● **Exercise directions**
Output all of the data exactly as it appears, but leave out any pictures it contains.

● **Recorded data**

Segment Open

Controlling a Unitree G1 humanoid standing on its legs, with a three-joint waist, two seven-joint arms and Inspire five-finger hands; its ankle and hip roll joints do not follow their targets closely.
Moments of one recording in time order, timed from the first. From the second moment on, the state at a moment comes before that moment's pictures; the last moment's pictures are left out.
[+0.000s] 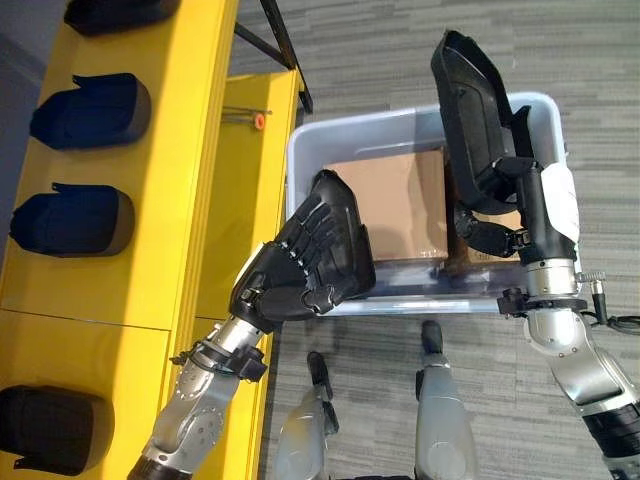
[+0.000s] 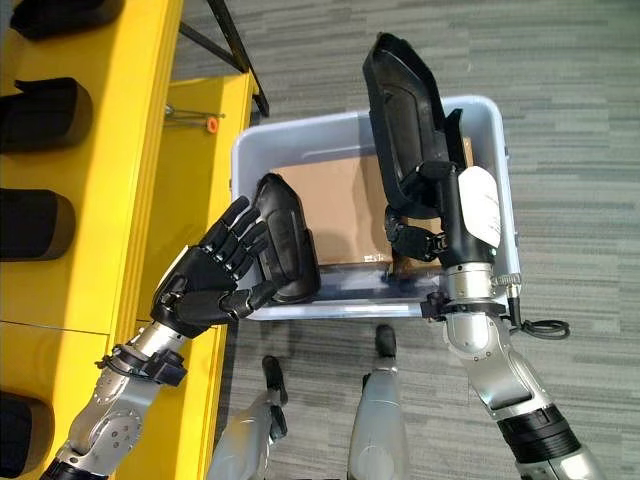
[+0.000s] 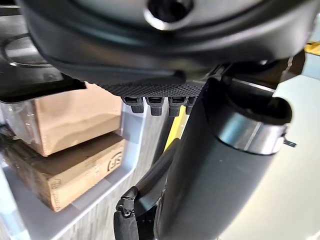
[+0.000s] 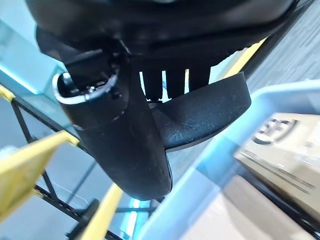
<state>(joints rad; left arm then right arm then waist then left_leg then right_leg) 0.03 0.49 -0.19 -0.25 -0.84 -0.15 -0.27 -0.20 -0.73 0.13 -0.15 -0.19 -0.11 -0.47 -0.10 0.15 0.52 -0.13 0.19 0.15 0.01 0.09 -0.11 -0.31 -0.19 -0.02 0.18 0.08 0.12</state>
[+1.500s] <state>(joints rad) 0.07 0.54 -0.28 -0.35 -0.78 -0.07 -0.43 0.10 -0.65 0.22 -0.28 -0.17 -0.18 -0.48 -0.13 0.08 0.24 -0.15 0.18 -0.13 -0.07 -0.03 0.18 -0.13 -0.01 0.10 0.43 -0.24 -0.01</state>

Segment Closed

● **Expected answer**
Controlling a Unitree G1 humanoid standing on its legs, with a three-joint waist, two seven-joint arms and Inspire five-finger hands; its ankle and hip roll joints do not follow their targets closely.
Moments of one recording in time order, timed from the first. From the second moment on, the state at a moment comes before that moment's pictures; the last moment's pictures are left out.
[+0.000s] 
[+0.000s] 
[+0.000s] 
[+0.000s] 
<state>(joints rad; left arm then right arm then waist then left_leg then right_leg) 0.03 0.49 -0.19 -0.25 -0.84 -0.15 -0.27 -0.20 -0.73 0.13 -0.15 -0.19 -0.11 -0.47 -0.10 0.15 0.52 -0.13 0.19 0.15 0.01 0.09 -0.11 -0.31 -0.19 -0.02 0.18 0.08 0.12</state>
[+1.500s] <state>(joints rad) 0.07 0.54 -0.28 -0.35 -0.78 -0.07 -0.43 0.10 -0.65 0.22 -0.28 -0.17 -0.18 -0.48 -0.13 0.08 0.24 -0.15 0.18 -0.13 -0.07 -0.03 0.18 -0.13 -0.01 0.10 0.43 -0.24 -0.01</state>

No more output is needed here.